Of these, the first two feature in the lists of the twelve apostles (Matt 10:2-4 and parallel accounts) and the other two appear as Saint Paul’s and Saint Peter’s disciples, respectively.
Modern research, after a critical analysis of this tradition, does not find it a great issue to attribute to Mark and Luke the authorship of their respective gospels. However, it does analyse with more critical eyes the authorship of Matthew and John. It is said that such attribution reflects more the apostolic tradition from which these writings proceed, and not that they themselves were the authors of the text.
What is important, therefore, is not the specific person who wrote the gospel, but the apostolic authority behind each one of them.
Towards the middle of the 2nd century, Saint Justin spoke of the “recollections of the apostles or gospels” (Apologetics, 1,66,3) that were being read at liturgical meetings.
With this, we can understand two things:
– the apostolic origin of these writings, and that
– they were collected to be read in public.
Later, still in the 2nd century, other writers tell us that the apostolic gospels are four in number and only four.
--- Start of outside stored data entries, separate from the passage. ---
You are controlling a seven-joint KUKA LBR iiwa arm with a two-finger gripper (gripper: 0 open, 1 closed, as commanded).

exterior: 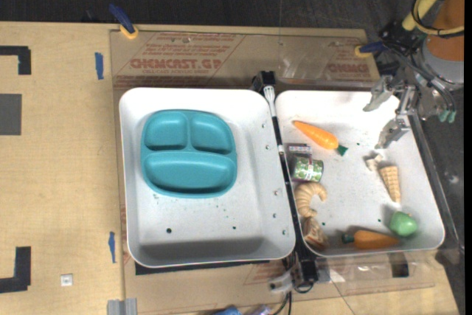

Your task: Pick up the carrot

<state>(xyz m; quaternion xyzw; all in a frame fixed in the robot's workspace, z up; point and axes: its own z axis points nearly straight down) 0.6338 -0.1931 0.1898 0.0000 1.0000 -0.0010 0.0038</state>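
The gripper [389, 116] hung over the right bin's [431, 195] far right corner, fingers spread apart and holding nothing. One carrot [318, 135] lay near that bin's far left corner; a second carrot [372, 238] lay against its near edge, beside a green ball [403, 223].

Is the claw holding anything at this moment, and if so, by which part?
Nothing is held. The claw hangs open over the right bin's far right corner, with nothing between its fingers. The carrot lies apart on the bin floor.
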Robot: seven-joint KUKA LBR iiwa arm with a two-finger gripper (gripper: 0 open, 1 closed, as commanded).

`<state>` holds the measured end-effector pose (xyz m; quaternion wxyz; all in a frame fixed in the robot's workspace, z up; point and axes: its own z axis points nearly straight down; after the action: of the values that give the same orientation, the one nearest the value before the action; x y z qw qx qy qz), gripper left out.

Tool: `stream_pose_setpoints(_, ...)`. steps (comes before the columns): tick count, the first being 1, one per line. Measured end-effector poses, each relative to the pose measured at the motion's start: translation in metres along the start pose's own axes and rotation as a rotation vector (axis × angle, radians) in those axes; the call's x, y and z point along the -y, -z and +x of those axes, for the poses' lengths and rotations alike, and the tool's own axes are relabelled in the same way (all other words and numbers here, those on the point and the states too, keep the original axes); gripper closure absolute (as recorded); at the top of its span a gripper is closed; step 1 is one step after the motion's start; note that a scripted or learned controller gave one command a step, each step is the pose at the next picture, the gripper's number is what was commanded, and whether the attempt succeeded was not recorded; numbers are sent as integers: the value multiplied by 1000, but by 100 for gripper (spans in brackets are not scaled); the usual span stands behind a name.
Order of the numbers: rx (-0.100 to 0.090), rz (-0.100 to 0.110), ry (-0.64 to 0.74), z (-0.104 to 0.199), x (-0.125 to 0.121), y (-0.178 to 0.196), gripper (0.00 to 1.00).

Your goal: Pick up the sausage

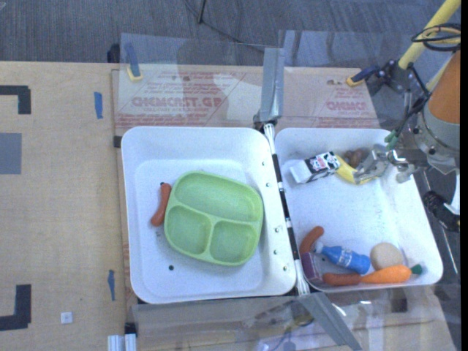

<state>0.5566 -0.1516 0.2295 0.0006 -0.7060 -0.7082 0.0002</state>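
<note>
A reddish-brown sausage (pixel 311 238) lies near the left wall of the right bin (pixel 398 210), just above a blue bottle (pixel 346 257). A second orange-red sausage-like piece (pixel 161 204) rests in the left bin (pixel 139 254), against the left rim of the green divided plate (pixel 213 217). My gripper (pixel 387 168) hangs over the upper right part of the right bin, well away from both sausages. It stands open with nothing between its fingers, close to a yellow item (pixel 349 172).
A small milk carton (pixel 317 164) lies at the top of the right bin. A pale egg-shaped item (pixel 386 254), a carrot (pixel 380 275) and a purple piece (pixel 311 266) crowd its near edge. A metal divider (pixel 281 218) separates the bins.
</note>
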Motion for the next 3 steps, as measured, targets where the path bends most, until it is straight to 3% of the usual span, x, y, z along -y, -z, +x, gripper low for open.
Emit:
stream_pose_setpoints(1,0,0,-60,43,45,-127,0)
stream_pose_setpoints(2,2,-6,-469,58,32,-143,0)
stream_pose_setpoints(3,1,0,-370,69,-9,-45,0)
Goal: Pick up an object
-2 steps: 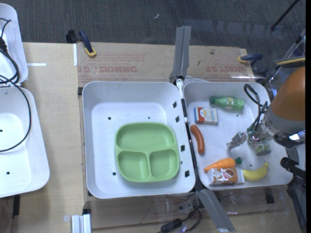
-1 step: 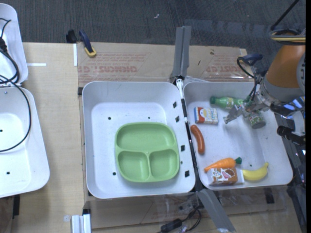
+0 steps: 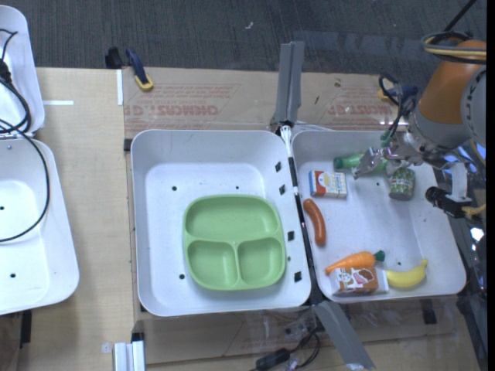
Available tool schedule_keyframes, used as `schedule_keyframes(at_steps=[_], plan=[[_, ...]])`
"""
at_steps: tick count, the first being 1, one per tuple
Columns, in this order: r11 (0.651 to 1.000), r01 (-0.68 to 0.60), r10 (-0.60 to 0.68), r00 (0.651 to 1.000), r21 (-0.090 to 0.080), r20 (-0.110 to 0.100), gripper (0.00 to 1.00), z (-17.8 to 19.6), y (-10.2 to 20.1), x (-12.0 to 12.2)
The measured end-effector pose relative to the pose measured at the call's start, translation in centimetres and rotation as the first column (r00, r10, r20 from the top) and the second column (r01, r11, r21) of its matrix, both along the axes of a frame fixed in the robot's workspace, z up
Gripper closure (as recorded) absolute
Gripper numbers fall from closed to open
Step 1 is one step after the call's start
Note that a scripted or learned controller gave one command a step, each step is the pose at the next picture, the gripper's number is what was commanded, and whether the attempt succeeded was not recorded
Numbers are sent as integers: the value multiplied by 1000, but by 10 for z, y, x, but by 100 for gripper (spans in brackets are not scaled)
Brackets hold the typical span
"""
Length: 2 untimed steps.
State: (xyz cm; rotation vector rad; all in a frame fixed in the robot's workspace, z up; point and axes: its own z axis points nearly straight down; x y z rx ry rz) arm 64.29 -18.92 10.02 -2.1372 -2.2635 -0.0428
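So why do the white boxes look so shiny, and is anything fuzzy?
Camera view: soft overhead light brightens the white bins, with gentle shadow under the green tray's rim; no harsh glare. The hand and the things nearest it look slightly smeared; the banana looks sharper.

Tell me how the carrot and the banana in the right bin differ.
The carrot is orange with a green top; the banana is plain yellow. The carrot is straight and tapers to a point at its left end; the banana is curved, ends turned up. The carrot lies against the top edge of a small carton; the banana lies just right of that carton. Both lie flat at the near end of the right bin.
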Motion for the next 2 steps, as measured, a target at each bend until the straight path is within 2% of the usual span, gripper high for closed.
schedule_keyframes(at_steps=[1, 2], plan=[[1000, 4, -4, 1000, -26, 3, 0, 28, 7, -44], [986, 161, -162, 987, -39, -11, 0, -11, -1, 13]])
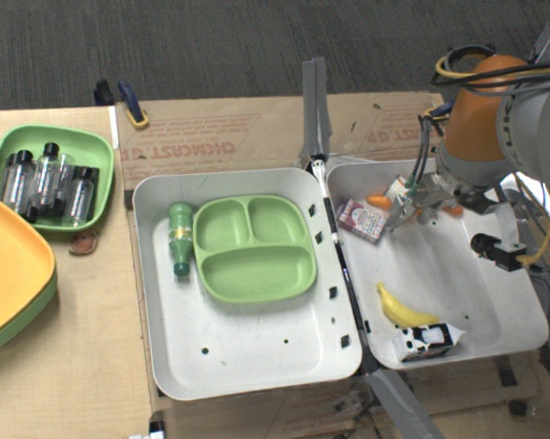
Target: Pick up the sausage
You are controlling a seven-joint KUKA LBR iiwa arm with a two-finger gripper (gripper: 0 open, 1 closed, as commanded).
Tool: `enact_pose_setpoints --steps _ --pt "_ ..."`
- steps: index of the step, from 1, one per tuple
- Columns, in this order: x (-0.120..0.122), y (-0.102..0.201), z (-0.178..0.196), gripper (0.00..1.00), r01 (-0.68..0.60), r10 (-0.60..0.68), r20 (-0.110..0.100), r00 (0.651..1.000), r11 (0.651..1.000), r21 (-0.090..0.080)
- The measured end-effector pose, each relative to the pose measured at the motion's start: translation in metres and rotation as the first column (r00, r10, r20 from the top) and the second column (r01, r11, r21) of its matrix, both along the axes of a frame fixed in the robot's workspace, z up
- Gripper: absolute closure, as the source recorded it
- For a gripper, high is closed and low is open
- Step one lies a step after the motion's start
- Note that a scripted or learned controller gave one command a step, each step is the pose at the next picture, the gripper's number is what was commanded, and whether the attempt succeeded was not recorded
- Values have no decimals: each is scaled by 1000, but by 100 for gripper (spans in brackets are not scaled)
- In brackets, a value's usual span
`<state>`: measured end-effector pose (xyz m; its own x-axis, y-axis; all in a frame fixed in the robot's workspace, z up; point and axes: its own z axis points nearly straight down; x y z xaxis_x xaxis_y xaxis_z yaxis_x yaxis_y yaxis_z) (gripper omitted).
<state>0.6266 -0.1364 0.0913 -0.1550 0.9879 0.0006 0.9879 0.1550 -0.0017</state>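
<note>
My gripper (411, 201) hangs low over the back of the right bin (508, 324), close to the bin's floor. An orange stub (377, 200) pokes out just left of it, and a reddish bit (455, 212) shows on its right. These look like the two ends of the sausage, with its middle hidden under the gripper. Whether the sausage is being held I cannot tell.
A pink packet (361, 220) lies just left of the gripper. A banana (405, 310) and a black-and-white carton (426, 341) sit at the right bin's front. The left bin (247, 357) holds a green divided plate (254, 246) and a green bottle (180, 237).
</note>
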Motion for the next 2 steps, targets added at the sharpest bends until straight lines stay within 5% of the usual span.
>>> enact_pose_setpoints --steps 1,2 --pt "15 -87 -4 100 2 -2 -19 1000 1000 4" --pt "-27 -49 68 100 92 -92 0 996 996 0"
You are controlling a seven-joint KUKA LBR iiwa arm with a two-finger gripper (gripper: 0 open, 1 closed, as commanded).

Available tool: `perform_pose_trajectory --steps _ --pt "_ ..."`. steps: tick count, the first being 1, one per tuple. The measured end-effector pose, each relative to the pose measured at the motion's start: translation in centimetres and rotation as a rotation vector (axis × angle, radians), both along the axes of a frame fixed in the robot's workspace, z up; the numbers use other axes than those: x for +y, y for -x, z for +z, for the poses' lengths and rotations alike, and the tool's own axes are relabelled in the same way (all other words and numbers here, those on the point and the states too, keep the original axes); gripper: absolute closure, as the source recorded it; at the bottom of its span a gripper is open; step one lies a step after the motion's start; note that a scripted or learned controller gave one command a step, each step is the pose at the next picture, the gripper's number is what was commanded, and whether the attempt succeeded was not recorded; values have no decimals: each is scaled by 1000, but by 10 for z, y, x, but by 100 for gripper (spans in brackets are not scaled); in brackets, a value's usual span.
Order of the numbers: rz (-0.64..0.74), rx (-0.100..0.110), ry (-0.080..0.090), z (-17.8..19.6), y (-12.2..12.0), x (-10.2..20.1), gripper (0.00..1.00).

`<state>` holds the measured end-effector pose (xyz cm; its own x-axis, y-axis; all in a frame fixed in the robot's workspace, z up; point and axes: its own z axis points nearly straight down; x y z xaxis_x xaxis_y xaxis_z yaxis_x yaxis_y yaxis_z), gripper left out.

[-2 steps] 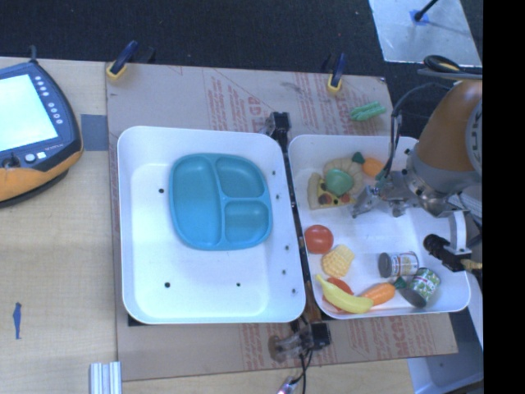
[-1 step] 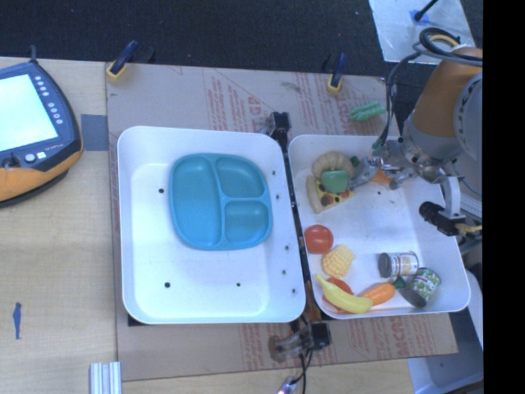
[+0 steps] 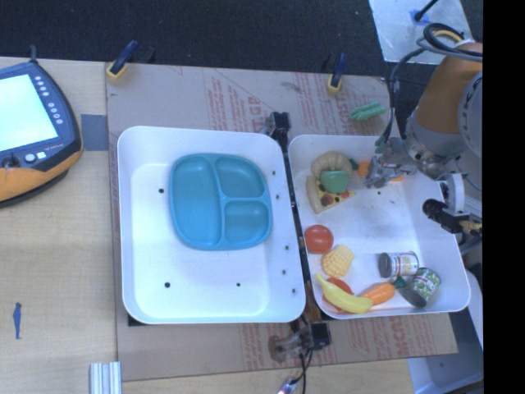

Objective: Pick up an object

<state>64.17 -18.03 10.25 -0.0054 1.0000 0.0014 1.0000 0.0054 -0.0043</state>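
Several toys crowd the bottom edge of the right bin: a yellow banana, a carrot, a green can and a smaller tin just above it. A little higher in the frame sit a piece of corn and a red tomato, near the wall between the bins. The left bin carries a blue divided plate.

Higher still, in the upper part of the right bin, the arm's tip hangs just to the right of a pizza slice and a tan bun. You cannot tell from this view whether it is spread or closed, and nothing visibly sits in it.

You are probably in the approach step, with no object lifted yet. The pizza slice and the bun look like the closest candidates. The next move would call for a small shift left and a straight descent, kept clear of the bin wall. Beyond the bins, a green toy lies on the counter.
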Motion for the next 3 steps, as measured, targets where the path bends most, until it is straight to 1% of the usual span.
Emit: perform_pose_trajectory --steps 1,2,3 --pt "0 0 0 0 0 0 0" --pt "-1 1 2 -11 64 19 0" --pt "-2 -2 1 -10 21 7 0"
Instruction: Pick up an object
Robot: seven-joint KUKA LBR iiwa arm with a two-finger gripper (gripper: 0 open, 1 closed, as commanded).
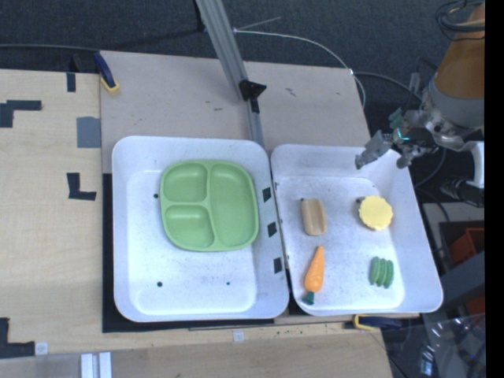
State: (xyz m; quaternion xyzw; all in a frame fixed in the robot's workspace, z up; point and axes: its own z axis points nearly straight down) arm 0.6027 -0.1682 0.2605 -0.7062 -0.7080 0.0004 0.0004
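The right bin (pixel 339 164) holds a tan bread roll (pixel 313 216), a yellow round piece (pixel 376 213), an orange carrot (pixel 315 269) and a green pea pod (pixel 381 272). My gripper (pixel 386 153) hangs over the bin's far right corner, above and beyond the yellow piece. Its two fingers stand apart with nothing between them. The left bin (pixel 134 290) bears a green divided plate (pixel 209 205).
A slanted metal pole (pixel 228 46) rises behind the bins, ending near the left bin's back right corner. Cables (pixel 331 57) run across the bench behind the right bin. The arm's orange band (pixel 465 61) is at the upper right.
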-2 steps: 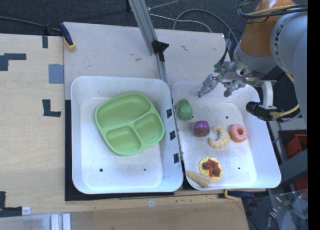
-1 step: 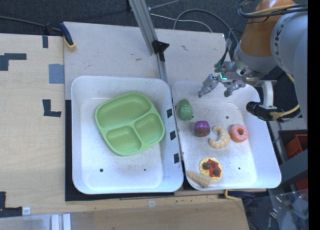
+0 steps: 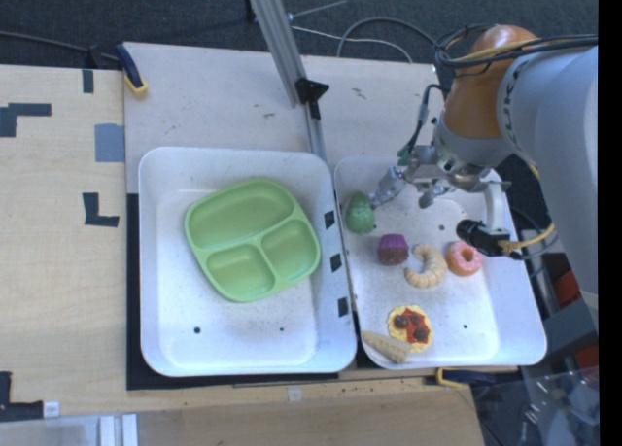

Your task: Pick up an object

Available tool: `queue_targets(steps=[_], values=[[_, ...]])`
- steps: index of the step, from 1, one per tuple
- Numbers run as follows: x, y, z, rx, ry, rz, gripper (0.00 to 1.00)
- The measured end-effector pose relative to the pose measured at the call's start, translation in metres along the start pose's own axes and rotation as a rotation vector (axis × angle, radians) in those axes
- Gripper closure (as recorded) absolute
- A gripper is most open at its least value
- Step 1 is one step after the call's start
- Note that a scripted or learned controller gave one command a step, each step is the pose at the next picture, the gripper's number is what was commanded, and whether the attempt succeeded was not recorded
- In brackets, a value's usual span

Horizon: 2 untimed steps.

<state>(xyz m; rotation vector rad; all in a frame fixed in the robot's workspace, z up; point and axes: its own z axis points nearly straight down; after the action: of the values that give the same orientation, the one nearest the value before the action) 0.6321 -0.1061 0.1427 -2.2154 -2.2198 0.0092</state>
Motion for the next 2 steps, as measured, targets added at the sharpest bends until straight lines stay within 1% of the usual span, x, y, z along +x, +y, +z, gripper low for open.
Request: queue_targets(steps=[1, 2], values=[[-0.0002, 0.0057, 0.0309, -0.025, -0.003, 0.000, 0.00], [0.0005, 0.0056, 0.0222, -0.024, -0.001, -0.001, 1.00]])
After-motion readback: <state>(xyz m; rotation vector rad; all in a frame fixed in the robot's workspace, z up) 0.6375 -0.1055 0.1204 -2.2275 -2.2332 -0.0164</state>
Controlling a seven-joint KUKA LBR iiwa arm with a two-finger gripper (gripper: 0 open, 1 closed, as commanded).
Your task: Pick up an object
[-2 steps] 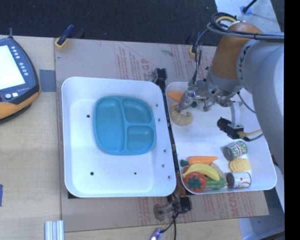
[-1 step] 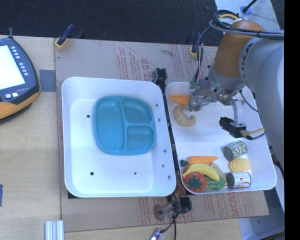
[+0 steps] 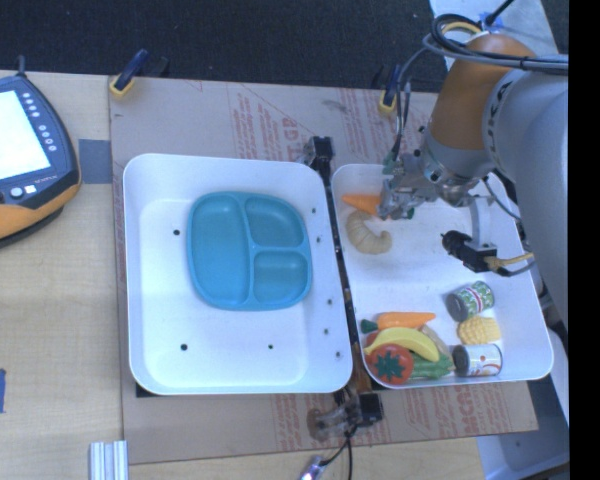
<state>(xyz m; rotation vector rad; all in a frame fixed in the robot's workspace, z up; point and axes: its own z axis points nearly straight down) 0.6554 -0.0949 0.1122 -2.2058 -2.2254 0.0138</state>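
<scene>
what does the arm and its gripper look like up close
The arm is bulky light grey with a rounded orange band above the wrist. Black cables loop over its top, with a thin blue one. The gripper is small, dark grey metal with a cluttered wrist block.

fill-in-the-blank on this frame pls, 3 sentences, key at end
1. The blue divided plate lies in the ____ bin.
2. The gripper hovers over the far end of the ____ bin, near the croissant.
3. The banana lies just below a toy ____ in that bin's near corner.

Missing words: left; right; carrot
</scene>
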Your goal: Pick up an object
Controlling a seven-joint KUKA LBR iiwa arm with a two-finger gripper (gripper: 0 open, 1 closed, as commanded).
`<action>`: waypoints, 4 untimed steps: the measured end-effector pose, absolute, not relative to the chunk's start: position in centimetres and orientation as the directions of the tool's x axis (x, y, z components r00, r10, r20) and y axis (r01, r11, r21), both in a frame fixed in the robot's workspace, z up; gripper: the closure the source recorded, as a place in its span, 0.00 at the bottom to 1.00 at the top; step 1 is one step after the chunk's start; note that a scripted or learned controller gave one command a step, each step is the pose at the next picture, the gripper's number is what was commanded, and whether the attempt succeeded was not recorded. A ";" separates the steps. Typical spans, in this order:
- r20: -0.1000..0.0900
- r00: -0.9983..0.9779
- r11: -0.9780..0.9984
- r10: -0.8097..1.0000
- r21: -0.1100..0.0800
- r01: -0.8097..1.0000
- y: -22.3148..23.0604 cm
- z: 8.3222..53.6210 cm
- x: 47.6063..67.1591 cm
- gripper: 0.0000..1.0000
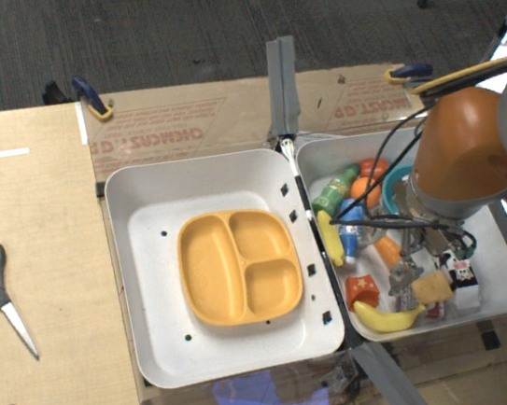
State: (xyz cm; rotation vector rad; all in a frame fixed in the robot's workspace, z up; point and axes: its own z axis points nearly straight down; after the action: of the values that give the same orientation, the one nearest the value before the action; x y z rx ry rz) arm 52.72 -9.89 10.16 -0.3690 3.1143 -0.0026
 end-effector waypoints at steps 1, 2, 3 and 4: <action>-0.009 -0.972 0.972 -0.236 -0.004 -0.236 -9.8 11.1 52.9 1.00; -0.006 -0.995 0.995 -0.101 -0.001 -0.101 -13.0 9.3 60.8 1.00; -0.005 -0.995 0.995 -0.101 0.000 -0.101 -13.0 9.3 60.8 0.00; -0.002 -1.000 1.000 0.003 0.000 0.003 -15.9 9.2 54.2 0.00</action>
State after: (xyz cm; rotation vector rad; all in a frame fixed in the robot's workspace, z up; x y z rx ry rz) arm 54.17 -15.95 9.24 0.0044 3.1400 0.0006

So, Origin writes: “The Church has four gospels, the heretics have very many; among these one has been written ‘according to the Egyptians’, another ‘according to the twelve Apostles’. Basilides has dared to write a gospel and put it under his name (…). I know of a gospel called ‘according to Thomas’ and ‘according to Matthias’; and we read many others” (Homily 1 on Luke, PG 13, 1802).
Similar expressions are found in Saint Irenaeus, who also adds in a certain place: “The Word, the Artificer of all, He who sits upon the cherubim, and contains all things, He who was manifested to men, has given us the Gospel under four aspects, but bound together by one Spirit” (Against heresies, 3, 2,8-9). With this expression – the Gospel under four aspects – he states a very important fact: The Gospel is one, but the form is presented by four views.
The same idea is expressed in the titles of the gospels: Their authors are not indicated, as in other writings from the same era, with the origin (gospel of…”) but with the expression kata (“Gospel according to…). In this way, the Gospel is shown to be one: Jesus Christ’s. However it is witnessed in four ways that come from the Apostles and from the disciples of the Apostles.
What is also indicated is a plurality in unity.